ASYMMETRIC DIELS-ALDER REACTIONS .4. INFLUENCE OF ANOMERIC CONFIGURATION AND 2'-O-BENZYL AND 6'-O-BENZYL SUBSTITUTION ON THE DIASTEREOFACIAL REACTIVITY OF (E)-3-(TERT-BUTYLDIMETHYLSILOXY)-1-(2',3',4',6'-TETRA-O-ACETYL-BETA-D-GLUCOPYRANOSYLOXY)-BUTA-1,3-DIENE

The 1-(2′,3′,4′,6′-tetra-O-acetyl-α-D- glucopyranosyloxy), 1-(6′-O-benzyl-2′,3′,4′-tri-O- acetyl-α-D-glucopyranosyloxy), 1-(2′-O-benzyl-3′,4′, 6′-tri-O-acetyl-α-D-glucopyranosyloxy), 1-(6′-O-benzyl- 2′,3′,4′-tri-O-acetyl-β-D-glucopyranosyloxy), and 1-(2′-O-benzyl-3′,4′,6′-tri-O-acetyl-β-D- glucopyranosyloxy) derivatives of (E)-3-(t-butyldimethylsiloxy)buta-1,3-diene, i.e. (8b-d) and (34a,b) have been prepared and their diastereofacial reactivities towards N-phenylmaleimide assessed.
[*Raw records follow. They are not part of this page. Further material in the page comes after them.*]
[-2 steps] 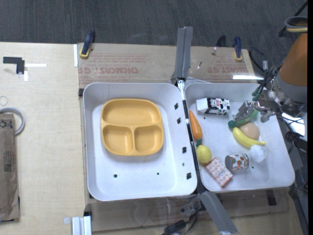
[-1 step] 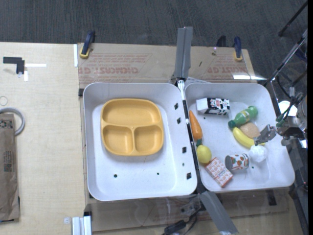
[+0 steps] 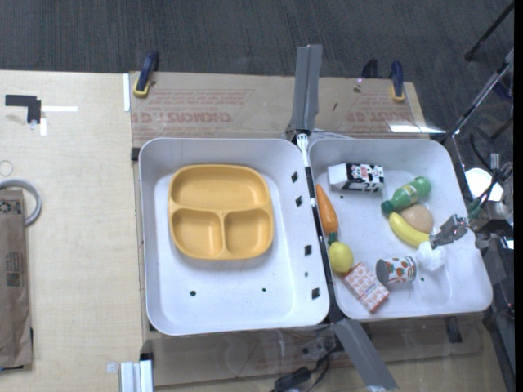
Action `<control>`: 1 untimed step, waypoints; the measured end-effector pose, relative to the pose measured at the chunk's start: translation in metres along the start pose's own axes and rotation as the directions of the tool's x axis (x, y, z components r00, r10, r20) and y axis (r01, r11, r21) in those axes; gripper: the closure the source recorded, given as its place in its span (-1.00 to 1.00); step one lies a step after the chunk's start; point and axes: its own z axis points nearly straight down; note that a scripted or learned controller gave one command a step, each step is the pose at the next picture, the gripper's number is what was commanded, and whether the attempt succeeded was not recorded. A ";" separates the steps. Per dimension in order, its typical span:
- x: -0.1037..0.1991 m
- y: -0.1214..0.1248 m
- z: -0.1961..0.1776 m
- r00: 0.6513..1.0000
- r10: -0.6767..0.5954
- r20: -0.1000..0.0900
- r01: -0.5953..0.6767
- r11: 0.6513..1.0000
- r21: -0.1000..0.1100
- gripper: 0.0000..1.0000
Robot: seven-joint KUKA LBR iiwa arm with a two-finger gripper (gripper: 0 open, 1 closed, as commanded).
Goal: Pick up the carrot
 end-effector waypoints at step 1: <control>0.020 0.010 0.017 0.940 -0.342 -0.001 0.342 0.940 0.000 -1.00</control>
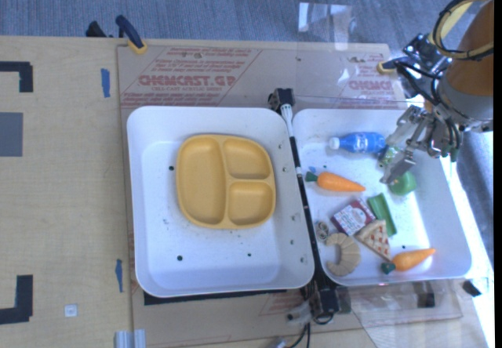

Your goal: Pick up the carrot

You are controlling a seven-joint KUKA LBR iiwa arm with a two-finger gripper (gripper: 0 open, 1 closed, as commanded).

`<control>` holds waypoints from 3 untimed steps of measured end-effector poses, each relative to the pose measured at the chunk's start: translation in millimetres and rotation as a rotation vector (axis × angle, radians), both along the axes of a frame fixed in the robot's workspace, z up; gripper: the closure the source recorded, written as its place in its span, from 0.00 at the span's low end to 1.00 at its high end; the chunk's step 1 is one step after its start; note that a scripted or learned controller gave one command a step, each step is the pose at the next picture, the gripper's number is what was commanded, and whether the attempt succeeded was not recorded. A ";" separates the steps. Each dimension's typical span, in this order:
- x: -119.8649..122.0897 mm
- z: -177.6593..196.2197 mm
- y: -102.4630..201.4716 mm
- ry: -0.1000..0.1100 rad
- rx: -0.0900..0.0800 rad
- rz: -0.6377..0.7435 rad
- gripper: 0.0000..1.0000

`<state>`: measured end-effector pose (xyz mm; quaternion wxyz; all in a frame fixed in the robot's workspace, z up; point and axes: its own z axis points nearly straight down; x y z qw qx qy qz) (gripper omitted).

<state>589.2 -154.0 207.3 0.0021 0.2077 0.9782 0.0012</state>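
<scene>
Two carrots lie in the right bin (459,205). One carrot (339,181) rests near the bin's left wall, orange with a green stub pointing left. A smaller carrot (411,259) lies at the front right corner. My gripper (390,166) hangs over the middle right of this bin, tilted down and to the left, about a hand's width right of the first carrot. It looks open, with nothing between its fingers. A round green item (403,183) sits just below and right of its tips.
The right bin also holds a blue water bottle (358,143), a green stick (382,212), a red packet (351,219), a pizza slice (375,241) and a tan pastry (342,252). In the left bin (149,205) lies a yellow divided plate (226,180).
</scene>
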 end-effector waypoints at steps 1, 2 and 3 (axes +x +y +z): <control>-3.8 -7.4 65.2 0.003 0.001 -0.211 0.00; -2.7 -80.8 62.0 0.010 -0.001 -0.357 0.00; -3.0 -117.4 57.8 -0.005 0.003 -0.549 0.00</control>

Whereas the α-diene (8b) gave a 55:45 mixture of the cycloadducts (11b) and (12b) [the major product having the (1S,2S,3R)-configuration], its β-anomer, i.e. (1b), afforded an 85:15 mixture of the cycloadducts (2b) and (3b) [the major product having the (1R,2R,3S)-geometry]. Improved diastereoselections were displayed by the 6′-O-benzyl-α-diene (8c), which gave a 69:31 mixture of the cycloadducts (11c) and (12c), and by the 6′-O-benzyl-β-diene (34a), which yielded only the cycloadduct (38a). By contrast reduced diastereofacial reactivities were exhibited by the 2′-O-benzyl-α-diene (8d), which afforded a 36:64 mixture of the cycloadducts (11d) and (12d) [the major product now having the (1R,2R,3S)-stereochemistry], and by the 2′-O-benzyl-β- diene (34b), which gave a 74:26 mixture of the cycloadducts (38b) and (39b).